The Supply Chain Next Door

Jul 29, 2021

Italy’s Ambassador Amati in Warsaw: “There are many opportunities in Poland, for small businesses as well, it’s a dynamic economy”

By Federico Piazza


Giants such as Ferrero and Brembo are already present, “as well as many SMEs that have joined them or have chosen internationalization as a way to seize the opportunities offered by the market.”

Eastern Europe, a closer supply chain. Companies are paying ever more attention to Poland as an area where they can find, at least in some sectors, technologically advanced industrial suppliers closer than those in Asia.

There is significant potential for trade and investment exchanges between Italy and Poland, which is today among the top 25 world economies with an average growth of 3.9% over the last 20 years and a Covid-related GDP decline in 2020 among the lowest in Europe. Poland posted a GDP of 594 billion dollars in 2020, with a forecast of 642 billion for 2021, and 697 billion for 2022 (source IMF, World Economic Outlook April 2021). The country also boasts nearly full employment (73% between the ages of 20 and 64) and one of the EU’s lowest unemployment rates (3.2% in 2020).

Industrial development is remarkable: for example, Poland has a strong specialization in plastics and is the fourth largest producer of furniture and household appliances in the world. The economy is still very dependent on coal for electricity generation (75%) and private heating, but the ambitious energy transition plan, utilizing both national and European funds, should create many opportunities in solar, wind, gas, and hydrogen energy technologies..

The Italian ambassador in Warsaw, Aldo Amati, spoke about business opportunities in various sectors in Poland.

Ambassador, what is the state of relations between Italy and Poland?

The relations between Rome and Warsaw have very deep roots and the economic ones are particularly dynamic. In 2019 we celebrated 100 years of diplomatic relations, a significant milestone but one which only partially captures a story of friendship and collaboration that has developed over a much longer period of time. Today, starting from these solid foundations, we are working to further deepen relations in all areas and at all levels.

How is the commercial exchange between Italy and Poland?

Our country is a leading partner for Poland. Currently the third in the world (after Germany and China) and the second in the EU, with a total trade of more than 22.3 billion euros in 2020. A very significant figure, especially in a year marked by the pandemic, higher than trade with countries such as Russia, Turkey, Japan, India, Israel, and in Europe higher than total trade with all the Balkan markets. Machinery is our primary export to Poland, but motor vehicles, agri-food products, and clothing – along with chemical, pharmaceutical and metallurgical products are also appreciated.

What about Italian direct investments in Poland?

Italy has progressively established itself as a strategic point of reference for Warsaw: today we are the fourth foreign partner in terms of the number of investments made. First and foremost in the automotive, construction, and energy sectors. A trend that did not stop even with the pandemic, thanks to the investments of FCA (170 million euros), Saipem (which was awarded an important order of 280 million euros to connect Denmark to Poland through the Baltic Pipe Project), ERG (which announced new important investments of the order of 50 million in the construction of wind farms), and Cromodora Wheels (which initiated a 140 million euro investment in a new production unit in the city of Kielce).
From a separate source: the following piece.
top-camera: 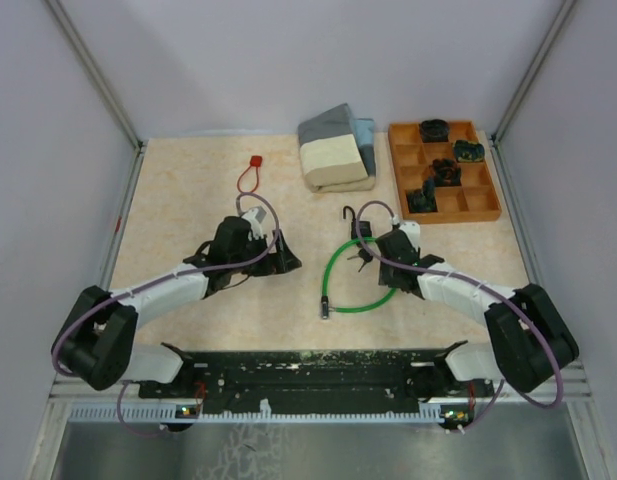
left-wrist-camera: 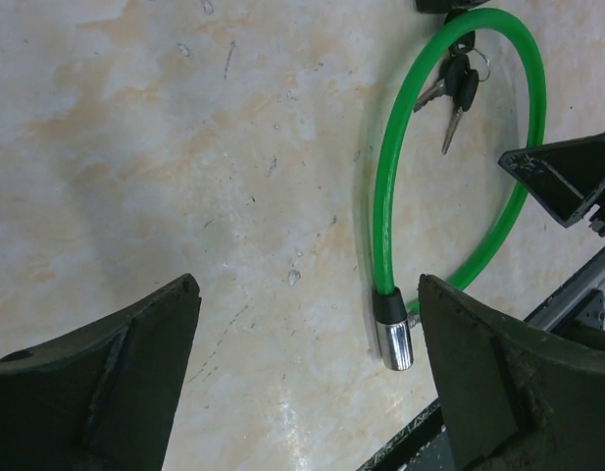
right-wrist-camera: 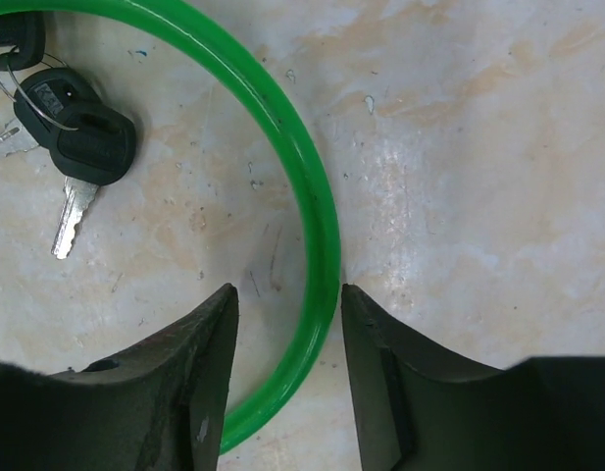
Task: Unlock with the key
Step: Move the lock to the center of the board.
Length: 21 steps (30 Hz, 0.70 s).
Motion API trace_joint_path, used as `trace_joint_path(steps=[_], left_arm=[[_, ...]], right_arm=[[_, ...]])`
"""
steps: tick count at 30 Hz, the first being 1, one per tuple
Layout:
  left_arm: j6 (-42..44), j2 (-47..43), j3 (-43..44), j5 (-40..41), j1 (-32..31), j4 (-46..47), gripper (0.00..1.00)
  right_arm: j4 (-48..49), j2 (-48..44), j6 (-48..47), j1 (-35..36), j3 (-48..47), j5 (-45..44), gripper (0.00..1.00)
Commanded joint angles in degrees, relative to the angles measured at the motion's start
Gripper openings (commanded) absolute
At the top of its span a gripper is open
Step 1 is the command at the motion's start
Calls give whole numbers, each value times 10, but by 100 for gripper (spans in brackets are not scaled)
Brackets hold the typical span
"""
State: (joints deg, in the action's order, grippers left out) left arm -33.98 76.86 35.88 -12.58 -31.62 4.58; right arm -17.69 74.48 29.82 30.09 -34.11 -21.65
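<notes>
A green cable lock [top-camera: 360, 290] lies looped on the table between my two arms, its silver metal end [top-camera: 326, 310] pointing toward the near edge. A bunch of black-headed keys [top-camera: 362, 257] rests inside the loop. The left wrist view shows the cable [left-wrist-camera: 383, 196], the metal end [left-wrist-camera: 395, 339] and the keys [left-wrist-camera: 454, 83]. My left gripper [left-wrist-camera: 310, 287] is open wide above bare table, just left of the metal end. My right gripper [right-wrist-camera: 287, 291] is open with its fingers astride the cable [right-wrist-camera: 317, 196], not clamping it. The keys [right-wrist-camera: 81, 147] lie to its upper left.
A red looped cable [top-camera: 252, 176] lies at the back left. Grey and cream foam blocks [top-camera: 333, 150] sit at the back middle. An orange compartment tray [top-camera: 481, 205] with black parts stands at the back right. A black hook [top-camera: 348, 214] lies near the right gripper.
</notes>
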Motion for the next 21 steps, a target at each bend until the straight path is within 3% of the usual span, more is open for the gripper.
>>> trace_joint_path(steps=[1, 6, 9, 16, 21], left_arm=[[4, 19, 20, -13, -13, 13, 96], [6, 13, 17, 15, -13, 1, 95], [10, 4, 14, 35, -13, -4, 96], [-4, -20, 13, 87, -8, -32, 97], [-14, -50, 2, 127, 2, -47, 98]], right_arm=[[47, 20, 9, -4, 2, 8, 42], [55, -10, 8, -4, 14, -3, 20], [53, -32, 1, -4, 10, -5, 0], [69, -91, -21, 15, -17, 19, 0], [121, -46, -35, 61, -54, 52, 0]])
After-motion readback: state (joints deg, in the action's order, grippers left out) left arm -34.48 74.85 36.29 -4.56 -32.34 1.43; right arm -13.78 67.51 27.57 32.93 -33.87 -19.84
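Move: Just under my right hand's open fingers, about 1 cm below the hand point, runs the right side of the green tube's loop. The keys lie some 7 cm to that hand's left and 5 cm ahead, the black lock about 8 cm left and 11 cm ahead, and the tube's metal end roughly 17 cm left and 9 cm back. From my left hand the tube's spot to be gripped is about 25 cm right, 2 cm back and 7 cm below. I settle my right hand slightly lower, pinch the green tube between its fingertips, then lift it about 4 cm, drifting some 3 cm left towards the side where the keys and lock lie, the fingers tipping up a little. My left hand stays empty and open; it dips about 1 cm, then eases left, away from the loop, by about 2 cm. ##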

What do you expect over the next few years?

With the national and European recovery plans, we expect an economic rebound accompanied by a recovery in investments and trade, with significant potential for development in various sectors. Among these, certainly the green economy, because Poland has started a process of conversion from coal to cleaner and more efficient energy sources: in particular gas, wind, photovoltaic and hydrogen. With all the actors of the Italian system network in Poland we organized a large bilateral workshop on the energy transition, which was attended by the main stakeholders of the two countries, and we will continue to work to bring the business systems operating in this sector ever closer.

The modernization of the infrastructure network continues in Poland, with many of the programs announced of potential interest to construction companies. And the prospects for cooperation in industry 4.0 and in the defense, space, biomedical and pharmaceutical sectors are also interesting. In this regard, ad hoc events on cooperation in the aerospace and pharmaceutical sectors will be held next autumn. Promotional initiatives are being developed on the promising e‑commerce channel, as well as in the agri-food, fashion and design sectors, where Italy is traditionally a leader.

What are the most active Italian companies in Poland?

There are so many to choose from. A recent study by the Italian Chamber of Commerce and Industry shows that there are about 2500 Italian companies present in Poland, with productive investments, business or consultancy activities. In addition, there are about 1000 entities with a VAT number between professionals and sole proprietorships. The figure for the number employed by Italian companies or businesses in which there are Italian investments is significant; according to some statistics it amounts to about 100,000 employees. Large companies such as Stellantis, Mapei, Marcegaglia, Ferrero, Brembo, Leonardo, and Generali Assicurazioni soon understood the potential of a rapidly expanding market that didn’t slow down, even during the financial-economic crisis of 2008 and 2009. There are also many SMEs that have joined them or have chosen internationalization as a way to seize the opportunities offered by the market.